_Data below_:
--- START ---

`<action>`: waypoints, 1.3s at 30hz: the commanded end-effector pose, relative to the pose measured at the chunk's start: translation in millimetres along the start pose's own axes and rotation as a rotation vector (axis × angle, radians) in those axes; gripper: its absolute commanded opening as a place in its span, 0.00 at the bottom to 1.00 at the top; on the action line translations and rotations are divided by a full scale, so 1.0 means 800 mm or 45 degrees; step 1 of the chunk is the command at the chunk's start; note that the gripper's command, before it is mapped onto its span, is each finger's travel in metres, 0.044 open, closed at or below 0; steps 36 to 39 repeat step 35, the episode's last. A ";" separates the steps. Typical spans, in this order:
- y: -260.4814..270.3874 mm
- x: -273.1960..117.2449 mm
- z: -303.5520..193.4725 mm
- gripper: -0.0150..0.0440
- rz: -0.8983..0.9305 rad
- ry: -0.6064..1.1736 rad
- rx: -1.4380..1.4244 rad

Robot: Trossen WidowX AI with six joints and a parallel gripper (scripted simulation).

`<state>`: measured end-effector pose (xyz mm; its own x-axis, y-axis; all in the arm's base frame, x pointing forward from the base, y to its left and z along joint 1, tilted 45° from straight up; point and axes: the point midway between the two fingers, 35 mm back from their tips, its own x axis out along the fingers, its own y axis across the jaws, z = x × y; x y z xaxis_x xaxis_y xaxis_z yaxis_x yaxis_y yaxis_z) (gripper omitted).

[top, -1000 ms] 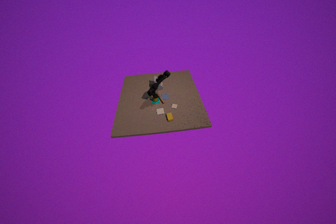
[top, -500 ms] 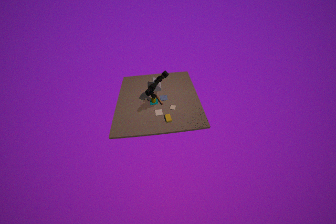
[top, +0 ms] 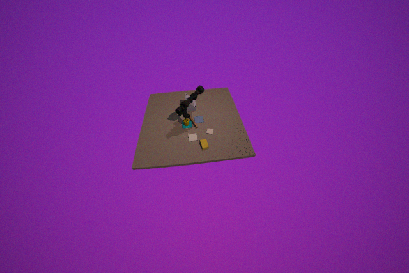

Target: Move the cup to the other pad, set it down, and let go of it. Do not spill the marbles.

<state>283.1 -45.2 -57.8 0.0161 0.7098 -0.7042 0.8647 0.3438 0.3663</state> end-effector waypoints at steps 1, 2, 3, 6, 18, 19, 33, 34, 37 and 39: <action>0.000 0.000 0.000 0.55 0.000 0.000 0.000; 0.000 0.000 0.000 0.59 0.000 0.000 0.000; 0.000 0.000 0.000 0.64 0.000 0.000 0.000; 0.000 0.000 0.000 0.77 0.000 0.000 0.000; 0.000 -0.044 0.001 1.00 -0.002 -0.010 -0.008; -0.001 -0.051 0.000 1.00 -0.003 -0.011 -0.009; -0.009 -0.076 -0.002 1.00 0.000 -0.004 0.001; -0.009 -0.076 -0.002 1.00 0.000 -0.004 0.001; -0.009 -0.076 -0.002 1.00 0.000 -0.004 0.001; -0.009 -0.076 -0.002 1.00 0.000 -0.004 0.001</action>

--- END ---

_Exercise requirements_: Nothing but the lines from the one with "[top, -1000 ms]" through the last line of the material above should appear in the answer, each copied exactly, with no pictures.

_Response to the task_:
[top, -1000 ms] 
[top, -500 ms] 
[top, +0 ms] 

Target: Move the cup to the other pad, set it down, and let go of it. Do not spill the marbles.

<state>283.1 -45.2 -57.8 0.0161 0.7098 -0.7042 0.8647 0.3438 0.3663</state> end-effector waypoints at steps 1, 2, 3, 6, 18, 19, 33, 34, 37 and 39: <action>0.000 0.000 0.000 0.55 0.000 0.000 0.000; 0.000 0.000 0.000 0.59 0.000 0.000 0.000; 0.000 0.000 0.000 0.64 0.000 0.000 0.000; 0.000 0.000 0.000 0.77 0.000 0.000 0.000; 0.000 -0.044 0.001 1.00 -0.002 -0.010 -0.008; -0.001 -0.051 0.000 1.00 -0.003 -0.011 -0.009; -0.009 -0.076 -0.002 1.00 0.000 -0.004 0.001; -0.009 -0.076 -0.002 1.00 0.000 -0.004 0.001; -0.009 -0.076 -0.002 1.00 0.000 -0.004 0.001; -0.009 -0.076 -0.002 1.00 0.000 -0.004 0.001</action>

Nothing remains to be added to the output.